Shop at discount retailers. Stores such as Target, T.J. Maxx, Stein Mart and Cost Plus World Market are a great source of inexpensive home décor, such as decorative pillows, frames, vases and rugs. For example, you can find large baskets -- which look great and are perfect storage solutions for families with kids – at T.J. Maxx for a fraction of the price you’d pay for similar ones sold by Pottery Barn ($30 or less versus $100 or more).

Find affordable art. A great piece of art can be the focal point of a room. But don’t assume you can’t afford original art and have to settle for a mass-market piece purchased at a home goods chain store. Jones says that consignment stores are a great source of original art. Sometimes you can find paintings or pottery for just a few bucks. She once found a painting by a local artist worth thousands of dollars on sale for just $75. Online marketplace Etsy also is a great source of inexpensive original art. Digs On The River co-owner Littia Napier Wimpee recommends checking with local high school and college art departments to see if they have art sales.
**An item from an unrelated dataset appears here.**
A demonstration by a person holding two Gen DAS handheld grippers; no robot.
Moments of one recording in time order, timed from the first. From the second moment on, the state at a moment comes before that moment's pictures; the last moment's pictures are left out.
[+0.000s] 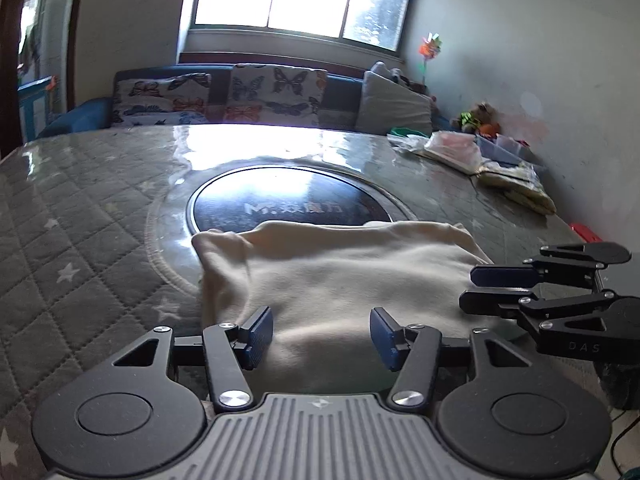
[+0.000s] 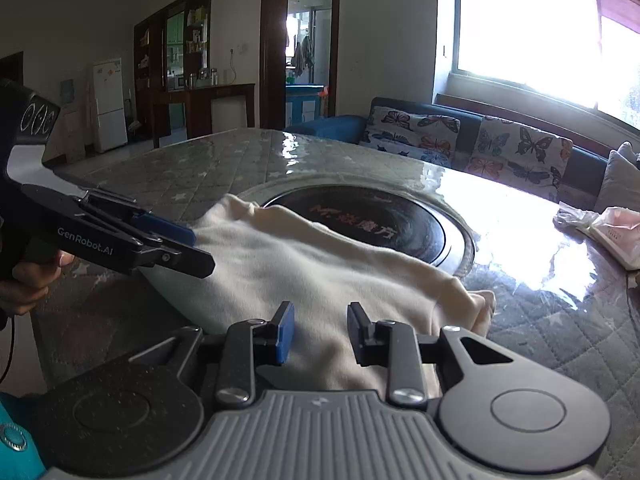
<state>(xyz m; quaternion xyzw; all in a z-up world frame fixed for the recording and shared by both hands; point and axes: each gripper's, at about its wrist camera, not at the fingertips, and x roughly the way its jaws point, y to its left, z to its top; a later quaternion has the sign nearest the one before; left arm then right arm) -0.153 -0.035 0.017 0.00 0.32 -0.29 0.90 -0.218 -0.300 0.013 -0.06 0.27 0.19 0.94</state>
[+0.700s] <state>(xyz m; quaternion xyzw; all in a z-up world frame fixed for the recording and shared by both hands) -0.094 -0.056 0.027 0.01 0.32 -0.25 0.91 -0.135 -0.332 0.006 0.01 0.32 0.14 0.94</state>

Maps found at Goodwill or thrift stores also can be a great way to decorate your walls, she says. And look no further than your own children’s drawings to hang in their rooms.

Get creative. A great way to save on home décor is to find new uses for things you already have, Hanks says. Look in your attic for old suitcases that can be stacked up to serve as a side table. An old silver bowl stashed in a drawer can be set out on a table for a classy way to hold keys or candy, she says. Jones says driftwood can look like a cool sculpture. Or head to a salvage shop or Habitat for Humanity ReStore (a nonprofit home improvement store) to find inexpensive used windows that you can use as unique frames and old doors to prop against a wall to add interest or turn into a table, Hanks says. An old mantel could be used as a headboard, Wimpee says. “Old stuff doesn’t have to be used for its intended purpose,” she says. For inspiration, do a search for “repurposed items” on Pinterest. Also check out design blogs such as Houzz, Apartment Therapy and DesignMom to get your creative juices flowing.